__WHAT IS BEING ASKED__: Each entry must be duplicated precisely, with nothing left out.

__INPUT DATA__:
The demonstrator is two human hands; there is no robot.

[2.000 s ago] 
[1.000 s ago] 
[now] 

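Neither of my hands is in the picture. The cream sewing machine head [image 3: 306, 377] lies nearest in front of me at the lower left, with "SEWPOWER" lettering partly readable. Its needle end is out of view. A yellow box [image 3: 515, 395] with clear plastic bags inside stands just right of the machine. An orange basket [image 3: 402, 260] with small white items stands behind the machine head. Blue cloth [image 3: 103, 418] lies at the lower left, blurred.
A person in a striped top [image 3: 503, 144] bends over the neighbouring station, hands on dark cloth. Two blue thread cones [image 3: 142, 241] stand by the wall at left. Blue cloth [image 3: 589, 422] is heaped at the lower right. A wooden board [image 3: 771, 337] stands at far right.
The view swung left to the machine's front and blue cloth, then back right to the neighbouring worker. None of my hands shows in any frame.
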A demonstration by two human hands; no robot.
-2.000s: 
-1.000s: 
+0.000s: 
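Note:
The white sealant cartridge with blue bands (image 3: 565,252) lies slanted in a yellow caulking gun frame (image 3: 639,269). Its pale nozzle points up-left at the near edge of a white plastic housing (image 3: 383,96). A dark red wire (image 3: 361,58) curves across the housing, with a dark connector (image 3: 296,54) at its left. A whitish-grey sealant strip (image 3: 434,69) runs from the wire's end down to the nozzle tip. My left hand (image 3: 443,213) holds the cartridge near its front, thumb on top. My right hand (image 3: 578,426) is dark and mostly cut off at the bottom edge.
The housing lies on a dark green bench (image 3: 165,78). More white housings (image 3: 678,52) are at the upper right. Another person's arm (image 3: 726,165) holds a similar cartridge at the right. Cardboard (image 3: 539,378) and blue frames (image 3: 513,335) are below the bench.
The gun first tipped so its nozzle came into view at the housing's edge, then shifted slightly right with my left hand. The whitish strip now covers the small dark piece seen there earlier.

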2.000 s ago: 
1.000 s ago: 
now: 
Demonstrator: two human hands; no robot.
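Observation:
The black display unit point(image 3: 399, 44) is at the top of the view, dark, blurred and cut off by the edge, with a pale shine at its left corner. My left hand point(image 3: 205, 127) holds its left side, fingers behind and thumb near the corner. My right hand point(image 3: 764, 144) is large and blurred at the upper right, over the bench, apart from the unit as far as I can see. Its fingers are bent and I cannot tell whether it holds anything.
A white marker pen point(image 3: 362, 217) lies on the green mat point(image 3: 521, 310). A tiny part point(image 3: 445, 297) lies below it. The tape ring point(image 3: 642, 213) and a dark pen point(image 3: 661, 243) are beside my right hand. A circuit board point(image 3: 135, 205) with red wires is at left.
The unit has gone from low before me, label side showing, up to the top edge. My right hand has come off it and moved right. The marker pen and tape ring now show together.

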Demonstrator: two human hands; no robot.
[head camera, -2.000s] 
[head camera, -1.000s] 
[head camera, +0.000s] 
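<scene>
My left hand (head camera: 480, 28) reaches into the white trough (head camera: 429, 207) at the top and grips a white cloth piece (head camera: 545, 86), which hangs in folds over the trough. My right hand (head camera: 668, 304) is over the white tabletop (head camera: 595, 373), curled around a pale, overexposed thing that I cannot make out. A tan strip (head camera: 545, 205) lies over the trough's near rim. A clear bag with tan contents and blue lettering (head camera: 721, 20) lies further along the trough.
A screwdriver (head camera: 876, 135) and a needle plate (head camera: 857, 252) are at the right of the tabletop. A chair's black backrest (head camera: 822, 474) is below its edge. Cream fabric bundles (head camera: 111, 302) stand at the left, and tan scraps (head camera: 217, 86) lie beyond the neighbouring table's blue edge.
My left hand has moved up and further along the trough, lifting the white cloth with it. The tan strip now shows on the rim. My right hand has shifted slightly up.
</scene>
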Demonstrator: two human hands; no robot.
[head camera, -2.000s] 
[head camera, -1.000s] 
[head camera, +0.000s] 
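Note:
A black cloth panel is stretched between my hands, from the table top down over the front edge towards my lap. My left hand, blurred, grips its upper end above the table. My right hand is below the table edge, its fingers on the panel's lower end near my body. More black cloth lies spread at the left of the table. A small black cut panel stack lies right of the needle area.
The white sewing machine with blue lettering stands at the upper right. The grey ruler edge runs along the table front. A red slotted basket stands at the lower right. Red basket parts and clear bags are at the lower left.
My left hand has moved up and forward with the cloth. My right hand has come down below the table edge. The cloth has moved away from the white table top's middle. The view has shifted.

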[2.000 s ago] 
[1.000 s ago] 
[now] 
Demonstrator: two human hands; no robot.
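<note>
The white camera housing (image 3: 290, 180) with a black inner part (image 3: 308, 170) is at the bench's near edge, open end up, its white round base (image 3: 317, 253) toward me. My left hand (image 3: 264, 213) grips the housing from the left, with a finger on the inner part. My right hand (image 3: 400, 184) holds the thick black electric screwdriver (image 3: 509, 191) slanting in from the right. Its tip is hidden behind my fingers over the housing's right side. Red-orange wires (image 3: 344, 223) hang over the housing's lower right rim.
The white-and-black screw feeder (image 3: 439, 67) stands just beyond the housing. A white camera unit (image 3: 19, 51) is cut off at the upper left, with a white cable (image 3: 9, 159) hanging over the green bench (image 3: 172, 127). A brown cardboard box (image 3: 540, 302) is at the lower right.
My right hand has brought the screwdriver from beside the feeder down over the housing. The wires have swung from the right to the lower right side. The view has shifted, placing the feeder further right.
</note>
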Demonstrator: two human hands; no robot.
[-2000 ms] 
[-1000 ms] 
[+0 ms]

__RESPONSE TO THIS EXERCISE__:
The demonstrator is two human hands; there is no robot.

[2.000 s ago] 
[1.000 s ago] 
[now] 

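Neither of my hands is in the picture. The cream sewing machine head [image 3: 306, 377] lies nearest in front of me at the lower left, with "SEWPOWER" lettering partly readable. Its needle end is out of view. A yellow box [image 3: 515, 395] with clear plastic bags inside stands just right of the machine. An orange basket [image 3: 402, 260] with small white items stands behind the machine head. Blue cloth [image 3: 103, 418] lies at the lower left, blurred.
A person in a striped top [image 3: 503, 144] bends over the neighbouring station, hands on dark cloth. Two blue thread cones [image 3: 142, 241] stand by the wall at left. Blue cloth [image 3: 589, 422] is heaped at the lower right. A wooden board [image 3: 771, 337] stands at far right.
The view swung left to the machine's front and blue cloth, then back right to the neighbouring worker. None of my hands shows in any frame.
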A demonstration by two human hands; no robot.
-2.000s: 
-1.000s: 
+0.000s: 
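Note:
The white sealant cartridge with blue bands (image 3: 565,252) lies slanted in a yellow caulking gun frame (image 3: 639,269). Its pale nozzle points up-left at the near edge of a white plastic housing (image 3: 383,96). A dark red wire (image 3: 361,58) curves across the housing, with a dark connector (image 3: 296,54) at its left. A whitish-grey sealant strip (image 3: 434,69) runs from the wire's end down to the nozzle tip. My left hand (image 3: 443,213) holds the cartridge near its front, thumb on top. My right hand (image 3: 578,426) is dark and mostly cut off at the bottom edge.
The housing lies on a dark green bench (image 3: 165,78). More white housings (image 3: 678,52) are at the upper right. Another person's arm (image 3: 726,165) holds a similar cartridge at the right. Cardboard (image 3: 539,378) and blue frames (image 3: 513,335) are below the bench.
The gun first tipped so its nozzle came into view at the housing's edge, then shifted slightly right with my left hand. The whitish strip now covers the small dark piece seen there earlier.
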
2.000 s ago: 
1.000 s ago: 
now: 
Demonstrator: two human hands; no robot.
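Observation:
The black display unit point(image 3: 399, 44) is at the top of the view, dark, blurred and cut off by the edge, with a pale shine at its left corner. My left hand point(image 3: 205, 127) holds its left side, fingers behind and thumb near the corner. My right hand point(image 3: 764, 144) is large and blurred at the upper right, over the bench, apart from the unit as far as I can see. Its fingers are bent and I cannot tell whether it holds anything.
A white marker pen point(image 3: 362, 217) lies on the green mat point(image 3: 521, 310). A tiny part point(image 3: 445, 297) lies below it. The tape ring point(image 3: 642, 213) and a dark pen point(image 3: 661, 243) are beside my right hand. A circuit board point(image 3: 135, 205) with red wires is at left.
The unit has gone from low before me, label side showing, up to the top edge. My right hand has come off it and moved right. The marker pen and tape ring now show together.
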
Demonstrator: two human hands; no robot.
[head camera, -2.000s] 
[head camera, -1.000s] 
[head camera, +0.000s] 
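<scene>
My left hand (head camera: 480, 28) reaches into the white trough (head camera: 429, 207) at the top and grips a white cloth piece (head camera: 545, 86), which hangs in folds over the trough. My right hand (head camera: 668, 304) is over the white tabletop (head camera: 595, 373), curled around a pale, overexposed thing that I cannot make out. A tan strip (head camera: 545, 205) lies over the trough's near rim. A clear bag with tan contents and blue lettering (head camera: 721, 20) lies further along the trough.
A screwdriver (head camera: 876, 135) and a needle plate (head camera: 857, 252) are at the right of the tabletop. A chair's black backrest (head camera: 822, 474) is below its edge. Cream fabric bundles (head camera: 111, 302) stand at the left, and tan scraps (head camera: 217, 86) lie beyond the neighbouring table's blue edge.
My left hand has moved up and further along the trough, lifting the white cloth with it. The tan strip now shows on the rim. My right hand has shifted slightly up.
</scene>
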Demonstrator: two human hands; no robot.
[head camera, -2.000s] 
[head camera, -1.000s] 
[head camera, +0.000s] 
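Note:
A black cloth panel is stretched between my hands, from the table top down over the front edge towards my lap. My left hand, blurred, grips its upper end above the table. My right hand is below the table edge, its fingers on the panel's lower end near my body. More black cloth lies spread at the left of the table. A small black cut panel stack lies right of the needle area.
The white sewing machine with blue lettering stands at the upper right. The grey ruler edge runs along the table front. A red slotted basket stands at the lower right. Red basket parts and clear bags are at the lower left.
My left hand has moved up and forward with the cloth. My right hand has come down below the table edge. The cloth has moved away from the white table top's middle. The view has shifted.
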
[2.000 s ago] 
[1.000 s ago] 
[now] 
Demonstrator: two human hands; no robot.
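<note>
The white camera housing (image 3: 290, 180) with a black inner part (image 3: 308, 170) is at the bench's near edge, open end up, its white round base (image 3: 317, 253) toward me. My left hand (image 3: 264, 213) grips the housing from the left, with a finger on the inner part. My right hand (image 3: 400, 184) holds the thick black electric screwdriver (image 3: 509, 191) slanting in from the right. Its tip is hidden behind my fingers over the housing's right side. Red-orange wires (image 3: 344, 223) hang over the housing's lower right rim.
The white-and-black screw feeder (image 3: 439, 67) stands just beyond the housing. A white camera unit (image 3: 19, 51) is cut off at the upper left, with a white cable (image 3: 9, 159) hanging over the green bench (image 3: 172, 127). A brown cardboard box (image 3: 540, 302) is at the lower right.
My right hand has brought the screwdriver from beside the feeder down over the housing. The wires have swung from the right to the lower right side. The view has shifted, placing the feeder further right.
</note>
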Demonstrator: two human hands; no robot.
[-2000 ms] 
[-1000 ms] 
[+0 ms]

Nothing else belongs to this answer.